Жила тётка в старом доме-особняке, давно приговорённом на слом, с большими комнатами, в которых всё тряслось и звенело каждый раз, как проезжала по улице телега.
– Этот дом уже давно дрожит за своё существование! – сказала тётка.
И Лиза, замирая от страха и жалости, прислушивалась, как он дрожит.
У тётки жилось скучно. Приходили к ней только старые дамы и говорили всё про какого-то Сергея Эрастыча, у которого завелась жена с левой руки.
Лизу при этом высылали вон из комнаты.
– Лизочка, душа моя, закрой двери, а сама останься с той стороны.
А иногда и прямо:
– Ну-с, молодая девица, вам совершенно незачем слушать, о чём большие говорят.
«Большие» – магическое и таинственное слово, мука и зависть маленьких.
А потом, когда маленькие подрастают, они оглядываются с удивлением:
– Где эти «большие», эти могущественные и мудрые, знающие и охраняющие какую-то великую тайну? Где они, сговорившиеся и сплотившиеся против маленьких? И где их тайна в этой простой, обычной и ясной жизни?
У тётки было скучно.
– Тётя, у вас есть дети?
– У меня есть сын Коля. Он вечером придёт.
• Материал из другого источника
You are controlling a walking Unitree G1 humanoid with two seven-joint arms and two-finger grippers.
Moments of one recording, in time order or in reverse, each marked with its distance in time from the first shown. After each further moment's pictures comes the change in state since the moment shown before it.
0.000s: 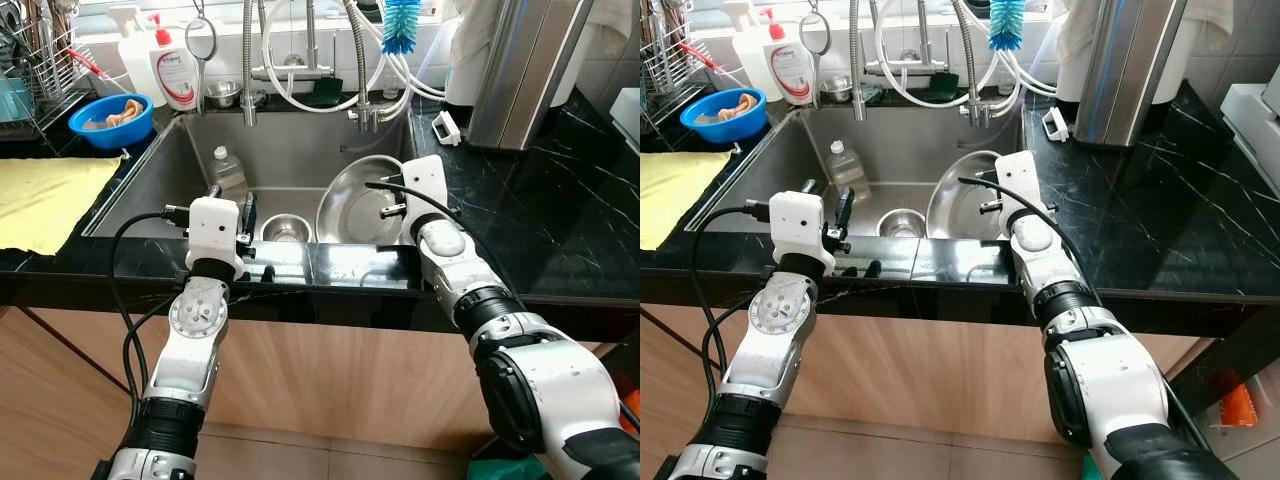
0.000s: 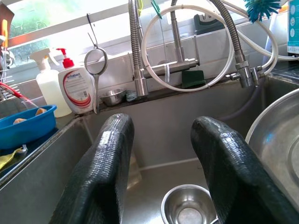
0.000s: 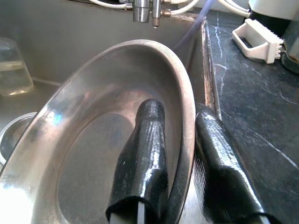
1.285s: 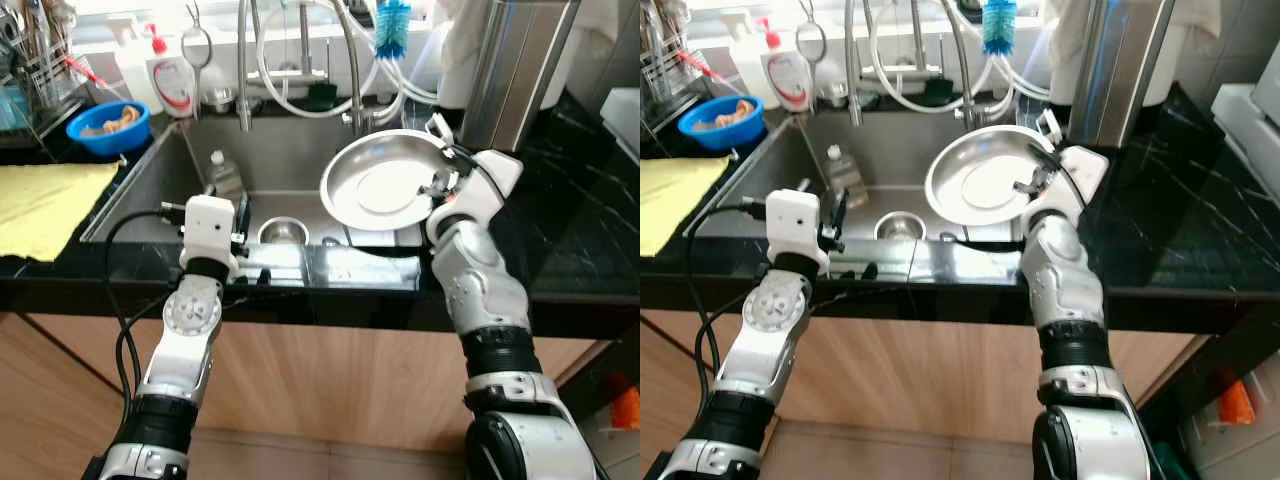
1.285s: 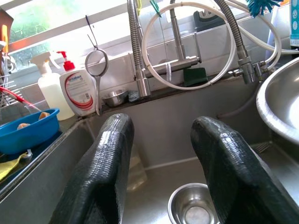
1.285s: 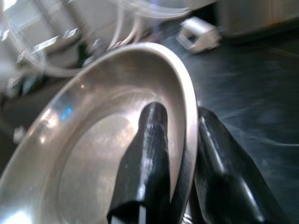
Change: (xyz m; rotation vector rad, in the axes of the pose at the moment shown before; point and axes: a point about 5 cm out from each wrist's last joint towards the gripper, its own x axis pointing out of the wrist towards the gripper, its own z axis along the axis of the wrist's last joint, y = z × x) left arm 0.003 0.007 -0.004 0.035 0.019 -0.001; right arm -0.023 -0.007 0.016 0.499 -0.053 -0.076
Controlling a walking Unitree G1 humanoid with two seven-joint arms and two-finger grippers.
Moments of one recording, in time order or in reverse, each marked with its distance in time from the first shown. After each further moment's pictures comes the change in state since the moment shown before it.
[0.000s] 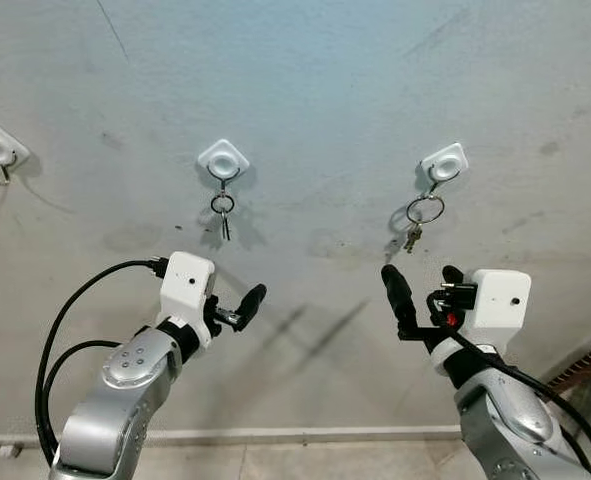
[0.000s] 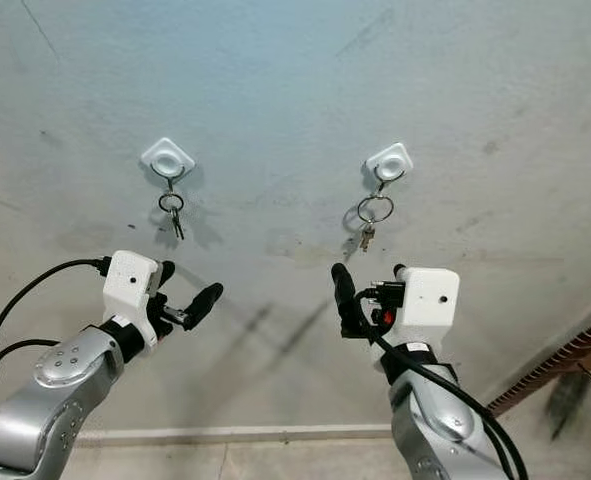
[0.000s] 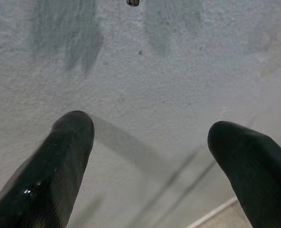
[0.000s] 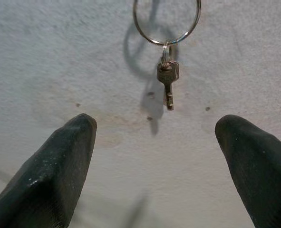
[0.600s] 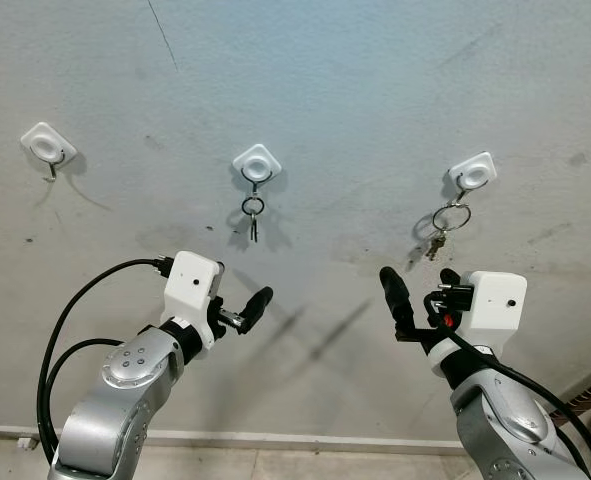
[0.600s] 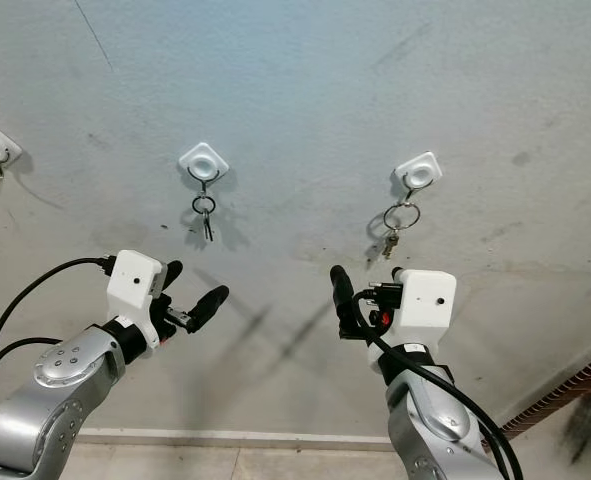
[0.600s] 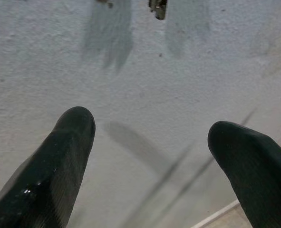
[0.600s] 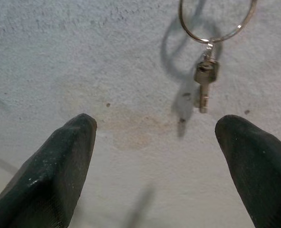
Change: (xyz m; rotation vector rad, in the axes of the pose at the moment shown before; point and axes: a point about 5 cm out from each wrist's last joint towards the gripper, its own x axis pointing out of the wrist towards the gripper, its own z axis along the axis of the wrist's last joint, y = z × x) left arm 0.000 -0.004 0.004 0.002 -0.007 -0.029; right arm 0.002 0.000 -0.004 0.006 0.013 -0.009
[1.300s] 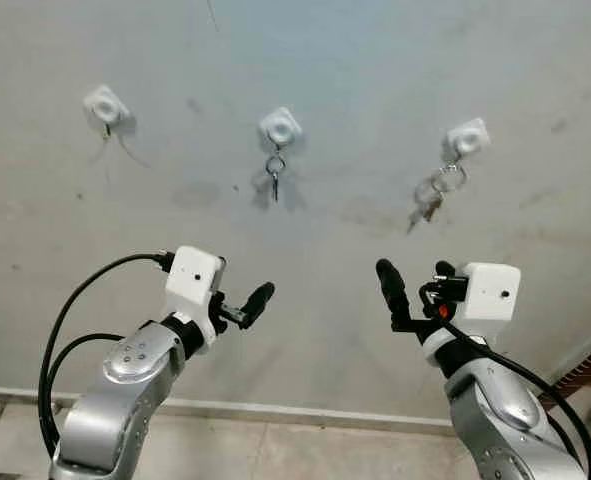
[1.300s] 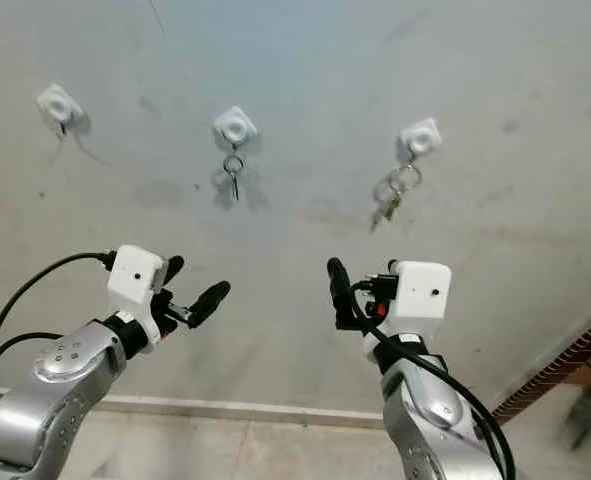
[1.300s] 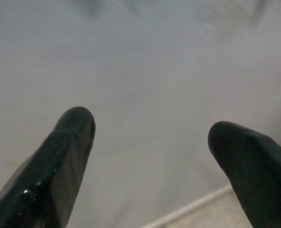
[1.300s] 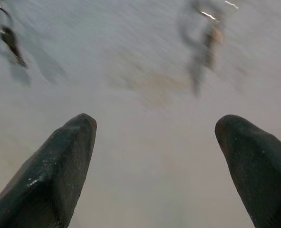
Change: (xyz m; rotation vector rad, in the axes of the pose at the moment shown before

Лиза бродила по комнатам, слушала, как старый дом дрожит за своё существование, и ждала сына Колю.
Когда дамы засиживались у тётки слишком долго, Лиза подымалась по лесенке в девичью.
Там властвовала горничная Маша, тихо хандрила швея Клавдия, и прыгала канарейка в клетке над геранью, подпёртой лучинками.
Маша не любила, когда Лиза приходила в девичью.
– Нехорошо барышне с прислугами сидеть. Тётенька обидятся.
Лицо у Маши отёкшее, обрюзгшее, уши оттянуты огромными гранатовыми серьгами, падающими почти до плеч.
– Какие у вас красивые серьги! – говорила Лиза, чтобы переменить неприятный разговор.
– Это мне покойный барин подарил.
Лиза смотрит на серьги с лёгким отвращением. «И как ей не страшно от покойника брать!» Ей немножко жутко.
– Скажите, Маша, это он вам ночью принёс?
Маша вдруг неприятно краснеет и начинает трясти головой.
– Ночью?
Швея Клавдия щёлкает ногтем по натянутой нитке и говорит, поджимая губы:
– Стыдно барышням пустяки болтать. Вот Марья Петровна пойдут и тётеньке пожалятся.
Лиза вся съёживается и отходит к последнему окошку, где живёт канарейка.
Канарейка живёт хорошо и проводит время весело. То клюнет конопляные семечки, то брызнет водой, то почешет носик о кусочек извести. Жизнь кипит.
«И чего они все на меня сердятся?» – думает Лиза, глядя на канарейку.
Будь она дома, она бы заплакала, а здесь нельзя.
Поэтому она старается думать о чём-нибудь приятном.
Самая приятная мысль за все три дня, что она живёт у тётки, – это как она будет рассказывать в пансионе Кате Ивановой и Оле Лемерт про ананасное мороженое, которое в воскресенье подавали к обеду.